__What you will do__
Exact copy, no pictures: restate each entry below word for word.

__Record excerpts__
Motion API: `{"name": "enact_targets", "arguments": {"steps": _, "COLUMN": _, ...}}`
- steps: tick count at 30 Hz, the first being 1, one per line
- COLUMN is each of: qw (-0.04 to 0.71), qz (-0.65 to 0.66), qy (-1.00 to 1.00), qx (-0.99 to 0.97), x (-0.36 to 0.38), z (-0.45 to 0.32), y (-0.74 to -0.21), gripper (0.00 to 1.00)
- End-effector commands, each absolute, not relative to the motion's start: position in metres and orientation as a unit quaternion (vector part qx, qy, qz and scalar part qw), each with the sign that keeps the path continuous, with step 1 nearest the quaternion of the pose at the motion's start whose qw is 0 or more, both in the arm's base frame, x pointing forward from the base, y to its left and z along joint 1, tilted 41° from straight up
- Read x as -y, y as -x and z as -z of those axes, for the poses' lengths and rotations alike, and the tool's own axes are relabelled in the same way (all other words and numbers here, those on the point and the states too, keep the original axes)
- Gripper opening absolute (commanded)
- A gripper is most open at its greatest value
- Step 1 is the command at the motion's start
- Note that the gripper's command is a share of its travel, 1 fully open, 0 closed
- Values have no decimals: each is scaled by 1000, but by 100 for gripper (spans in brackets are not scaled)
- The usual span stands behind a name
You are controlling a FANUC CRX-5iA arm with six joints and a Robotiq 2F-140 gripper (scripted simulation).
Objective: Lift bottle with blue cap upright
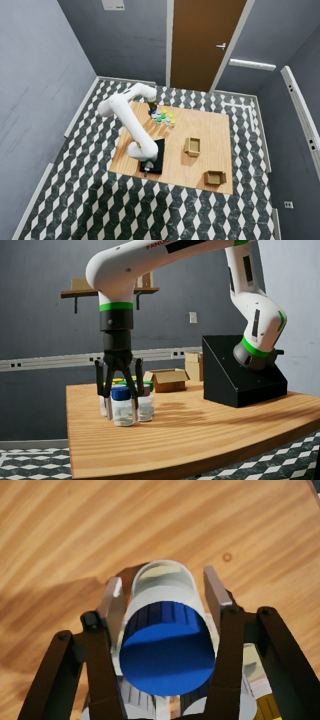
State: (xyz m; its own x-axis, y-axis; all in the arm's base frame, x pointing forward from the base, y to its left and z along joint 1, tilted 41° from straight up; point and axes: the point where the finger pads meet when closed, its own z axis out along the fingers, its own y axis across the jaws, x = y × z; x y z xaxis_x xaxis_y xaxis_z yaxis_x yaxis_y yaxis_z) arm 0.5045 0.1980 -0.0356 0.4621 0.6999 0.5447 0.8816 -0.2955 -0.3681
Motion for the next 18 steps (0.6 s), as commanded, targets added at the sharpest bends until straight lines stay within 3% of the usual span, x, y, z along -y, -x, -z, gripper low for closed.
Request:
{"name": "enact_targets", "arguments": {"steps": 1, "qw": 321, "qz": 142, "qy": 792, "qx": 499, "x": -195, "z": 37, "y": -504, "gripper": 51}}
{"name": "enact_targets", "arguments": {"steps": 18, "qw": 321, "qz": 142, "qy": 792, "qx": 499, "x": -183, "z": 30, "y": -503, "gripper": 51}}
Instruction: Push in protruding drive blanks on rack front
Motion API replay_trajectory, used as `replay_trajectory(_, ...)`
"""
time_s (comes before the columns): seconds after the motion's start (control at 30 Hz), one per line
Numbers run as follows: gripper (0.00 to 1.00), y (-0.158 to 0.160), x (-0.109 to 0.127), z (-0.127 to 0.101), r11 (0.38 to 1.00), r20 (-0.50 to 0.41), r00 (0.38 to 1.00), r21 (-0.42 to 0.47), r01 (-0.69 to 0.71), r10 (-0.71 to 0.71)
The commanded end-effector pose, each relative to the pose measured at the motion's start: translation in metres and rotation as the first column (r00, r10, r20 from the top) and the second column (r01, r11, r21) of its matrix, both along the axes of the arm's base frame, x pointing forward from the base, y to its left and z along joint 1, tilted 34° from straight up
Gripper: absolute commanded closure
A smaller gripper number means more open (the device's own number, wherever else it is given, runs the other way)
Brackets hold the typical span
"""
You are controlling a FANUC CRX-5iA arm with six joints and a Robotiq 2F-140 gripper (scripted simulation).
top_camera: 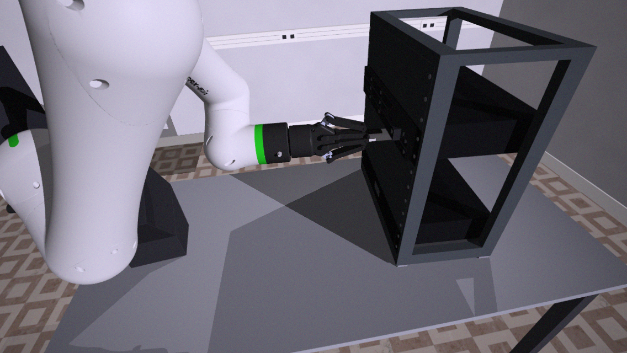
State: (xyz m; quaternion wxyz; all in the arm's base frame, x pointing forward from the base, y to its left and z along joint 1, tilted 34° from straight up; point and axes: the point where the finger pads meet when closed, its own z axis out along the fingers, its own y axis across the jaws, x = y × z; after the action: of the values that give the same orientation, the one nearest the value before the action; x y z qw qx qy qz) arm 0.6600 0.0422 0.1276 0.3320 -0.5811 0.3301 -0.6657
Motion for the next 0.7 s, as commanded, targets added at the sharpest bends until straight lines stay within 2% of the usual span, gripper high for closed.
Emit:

__Output below__
Motion API: `{"name": "enact_targets", "arguments": {"steps": _, "COLUMN": _, ...}}`
- steps: tick count at 30 Hz, the first being 1, one per line
- COLUMN is each of: qw (-0.04 to 0.71), qz (-0.65 to 0.66), qy (-1.00 to 1.00), qx (-0.99 to 0.97), x (-0.36 to 0.38), z (-0.45 to 0.32), y (-0.74 to -0.21), gripper (0.00 to 1.00)
- End-effector commands, each absolute, not relative to the motion's start: position in metres and orientation as a unit quaternion (vector part qx, qy, qz and scalar part qw), each with the sign that keeps the path continuous, with step 1 nearest the quaternion of the pose at the motion's start whose qw is 0 or more, both in the arm's base frame, x pointing forward from the base, y to its left and z along joint 1, tilted 41° from straight up
- Read x as -y, y as -x and z as -z of those axes, for the poses' lengths and rotations alike, and the tool's own axes are relabelled in the same way (all other words and numbers here, those on the point and the states too, keep the original axes)
- Gripper opening absolute (commanded)
- A gripper is most open at its greatest value
- Step 1 is the command at the motion's start
- Note that the gripper's command is a share of its travel, 1 fully open, 0 closed
- Values have no decimals: each is scaled by 1000, but by 100 for gripper (spans in brackets are not scaled)
- The usual span stands behind a name
You are controlling a FANUC CRX-5iA arm with six joints and a Robotiq 2F-140 gripper (scripted simulation).
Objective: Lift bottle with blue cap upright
State: (xyz m; its own x-axis, y-axis; all in the arm's base frame, x pointing forward from the base, y to its left and z along joint 1, tilted 41° from straight up; point and axes: the point where the finger pads meet when closed, its own z axis out along the fingers, its own y axis across the jaws, x = y × z; x y z xaxis_x xaxis_y xaxis_z yaxis_x yaxis_y yaxis_z) arm 0.5045 0.1980 -0.0356 0.4621 0.6999 0.5447 0.8816 -0.2955 -0.3681
Motion for the next 18 steps (0.6 s), as commanded, targets added at the sharpest bends until straight lines stay within 3% of the usual span, x, y, z along -y, -x, -z, gripper low for closed.
Request:
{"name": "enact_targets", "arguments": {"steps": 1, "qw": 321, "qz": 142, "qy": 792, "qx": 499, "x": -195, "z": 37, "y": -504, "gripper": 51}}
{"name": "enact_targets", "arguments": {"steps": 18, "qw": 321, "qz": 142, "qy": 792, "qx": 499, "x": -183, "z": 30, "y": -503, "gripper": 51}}
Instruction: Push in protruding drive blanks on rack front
Motion API replay_trajectory, used as `replay_trajectory(_, ...)`
"""
time_s (comes before the columns): seconds after the motion's start (control at 30 Hz), one per line
Numbers run as follows: gripper (0.00 to 1.00), y (-0.158 to 0.160), x (-0.109 to 0.127), z (-0.127 to 0.101), r11 (0.38 to 1.00), r20 (-0.50 to 0.41), r00 (0.38 to 1.00), r21 (-0.42 to 0.47), r01 (-0.69 to 0.71), r10 (-0.71 to 0.71)
The commanded end-effector pose, each relative to the pose measured at the motion's start: translation in metres and rotation as the first column (r00, r10, r20 from the top) and the second column (r01, r11, r21) of its matrix, both along the axes of the arm's base frame, x pointing forward from the base, y to its left and z along joint 1, tilted 34° from straight up
Gripper: absolute commanded closure
A smaller gripper number means more open (the device's own number, wherever else it is given, runs the other way)
Brackets hold the typical span
"""
You are controlling a FANUC CRX-5iA arm with six joints and a Robotiq 2F-140 gripper (scripted simulation).
top_camera: 
State: (xyz m; quaternion wxyz; all in the arm's base frame, x pointing forward from the base, y to its left and z along joint 1, tilted 34° from straight up; point and axes: the point where the finger pads meet when closed, its own z axis out along the fingers, its own y axis across the jaws, x = y × z; after the action: of the values that give the same orientation, the one nearest the value before the action; x y z qw qx qy qz) arm 0.6600 0.0422 0.1276 0.3320 -0.5811 0.3301 -0.6657
Motion for the next 0.7 s, as commanded, targets added at the sharpest bends until straight lines stay within 2% of the usual span, gripper high for closed.
Emit:

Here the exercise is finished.